**EXERCISE PROMPT**
Look in the data below for the line that has "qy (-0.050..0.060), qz", then print exactly every line from there through the line that has "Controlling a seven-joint", leaving pictures out.

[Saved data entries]
>>>>

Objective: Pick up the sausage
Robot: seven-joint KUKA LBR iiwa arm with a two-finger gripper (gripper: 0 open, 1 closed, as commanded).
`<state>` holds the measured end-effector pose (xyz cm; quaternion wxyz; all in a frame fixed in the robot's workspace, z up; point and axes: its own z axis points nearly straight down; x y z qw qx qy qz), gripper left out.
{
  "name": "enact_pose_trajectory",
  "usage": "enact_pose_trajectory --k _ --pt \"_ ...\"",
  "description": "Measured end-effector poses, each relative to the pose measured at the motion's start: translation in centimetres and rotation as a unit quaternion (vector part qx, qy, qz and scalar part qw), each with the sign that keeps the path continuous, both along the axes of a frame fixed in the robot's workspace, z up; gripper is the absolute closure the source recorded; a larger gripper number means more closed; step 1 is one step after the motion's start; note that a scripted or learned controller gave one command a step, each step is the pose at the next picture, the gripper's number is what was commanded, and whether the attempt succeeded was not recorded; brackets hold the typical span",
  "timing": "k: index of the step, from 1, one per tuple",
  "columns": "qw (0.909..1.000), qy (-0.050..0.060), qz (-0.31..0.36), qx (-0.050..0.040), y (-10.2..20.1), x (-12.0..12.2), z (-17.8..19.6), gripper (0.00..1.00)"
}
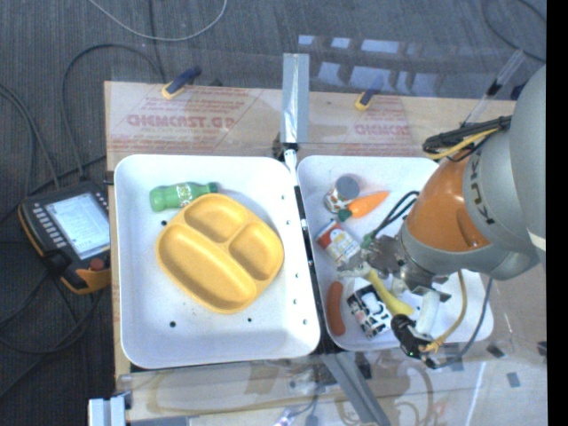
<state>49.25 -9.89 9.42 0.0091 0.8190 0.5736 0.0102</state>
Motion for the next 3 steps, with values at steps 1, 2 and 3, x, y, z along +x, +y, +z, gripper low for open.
enact_pose_trajectory --k 1,2,3 --pt "0.9974 0.008 -0.071 0.0005 -0.2 7.5 -0.4 0.0" --pt "0.9834 0.005 -0.181 0.0026 -2.0 1.4 -0.4 0.0" --pt "0.9254 0.003 -0.379 0.0069 -1.2 -0.3 -0.4 0.0"
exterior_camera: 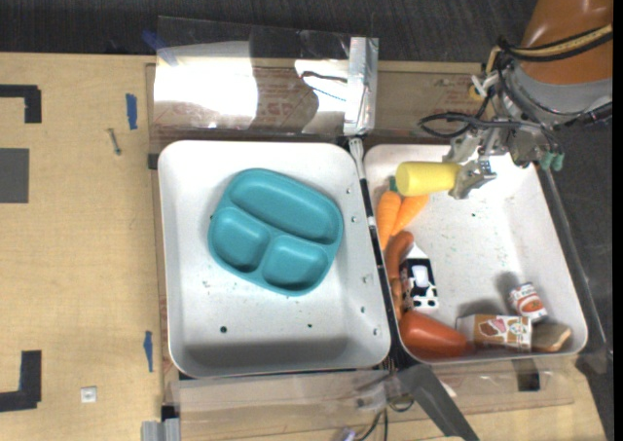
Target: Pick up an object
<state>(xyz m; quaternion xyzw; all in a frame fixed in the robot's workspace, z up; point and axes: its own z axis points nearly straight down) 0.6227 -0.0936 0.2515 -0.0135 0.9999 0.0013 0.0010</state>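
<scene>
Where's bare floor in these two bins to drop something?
Left bin: bare strip in front of the teal divided plate. Right bin: open middle, between the carrot and the right wall. Crowded along its left wall and front, around the cow figure and carton.

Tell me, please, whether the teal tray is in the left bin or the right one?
In the left bin: the teal tray lies flat on its floor, inside the rim.

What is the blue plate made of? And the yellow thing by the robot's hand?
The blue plate looks like smooth matte plastic: one even teal colour, rounded moulded compartments. The yellow thing seems plastic too, probably toy food: uniform colour, soft sheen. It's too small to be sure.
</scene>
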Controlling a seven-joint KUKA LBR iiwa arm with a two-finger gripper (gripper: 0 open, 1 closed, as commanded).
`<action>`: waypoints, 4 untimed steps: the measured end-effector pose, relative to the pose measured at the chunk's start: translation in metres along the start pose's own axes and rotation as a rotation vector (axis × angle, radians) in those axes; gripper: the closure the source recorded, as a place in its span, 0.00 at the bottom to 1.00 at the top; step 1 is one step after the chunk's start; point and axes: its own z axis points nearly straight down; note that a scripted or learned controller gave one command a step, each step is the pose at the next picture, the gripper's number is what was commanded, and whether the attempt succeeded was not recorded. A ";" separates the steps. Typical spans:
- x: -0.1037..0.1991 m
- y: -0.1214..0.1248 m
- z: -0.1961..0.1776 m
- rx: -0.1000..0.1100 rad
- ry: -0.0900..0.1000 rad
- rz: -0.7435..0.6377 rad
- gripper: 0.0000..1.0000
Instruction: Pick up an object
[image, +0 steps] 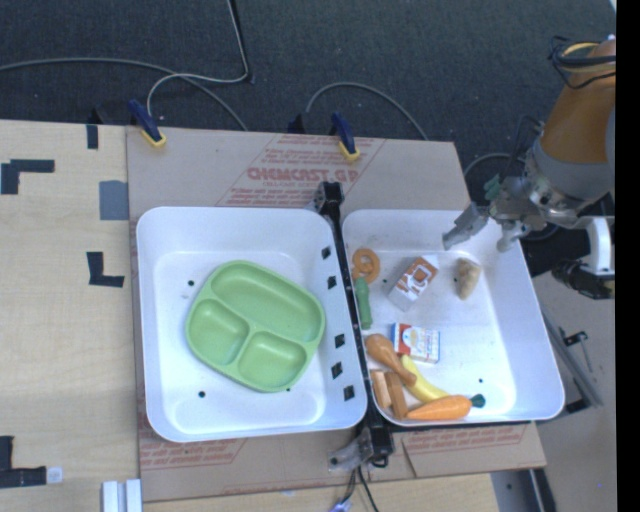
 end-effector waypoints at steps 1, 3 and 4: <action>0.012 0.061 0.086 0.003 0.001 0.000 0.00; 0.069 0.036 0.155 0.001 0.000 0.002 0.00; 0.064 0.053 0.158 -0.003 -0.001 0.000 0.00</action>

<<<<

**RESPONSE BOX**
  "columns": "qw (0.909..1.000), qy (-0.050..0.060), qz (-0.31..0.36), qx (-0.050..0.040), y (-10.2..20.1), x (-12.0..12.2), z (-17.8..19.6), gripper (0.00..1.00)"
}
<state>49.25 -9.89 9.42 0.0091 0.8190 0.5736 0.0102</state>
Motion for the next 3 steps, with values at steps 1, 2 and 3, x, y, z along +x, +y, +z, gripper low for open.
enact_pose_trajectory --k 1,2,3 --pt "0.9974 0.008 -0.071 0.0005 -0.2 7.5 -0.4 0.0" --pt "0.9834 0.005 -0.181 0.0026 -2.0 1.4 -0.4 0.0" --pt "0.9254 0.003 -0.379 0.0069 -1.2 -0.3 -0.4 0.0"
exterior_camera: 
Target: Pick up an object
<state>(xyz m; quaternion xyzw; all in a frame fixed in the robot's workspace, z up; point and axes: its own z axis points nearly straight down) 0.6227 -0.0936 0.2515 -0.0135 0.9999 0.0013 0.0010</state>
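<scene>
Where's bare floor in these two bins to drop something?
Left bin: bare strip in front of the teal divided plate. Right bin: open middle, between the carrot and the right wall. Crowded along its left wall and front, around the cow figure and carton.

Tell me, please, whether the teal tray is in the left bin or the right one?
In the left bin: the teal tray lies flat on its floor, inside the rim.

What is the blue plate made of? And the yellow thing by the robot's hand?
The blue plate looks like smooth matte plastic: one even teal colour, rounded moulded compartments. The yellow thing seems plastic too, probably toy food: uniform colour, soft sheen. It's too small to be sure.
</scene>
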Controlling a seven-joint KUKA LBR iiwa arm with a two-finger gripper (gripper: 0 open, 1 closed, as commanded).

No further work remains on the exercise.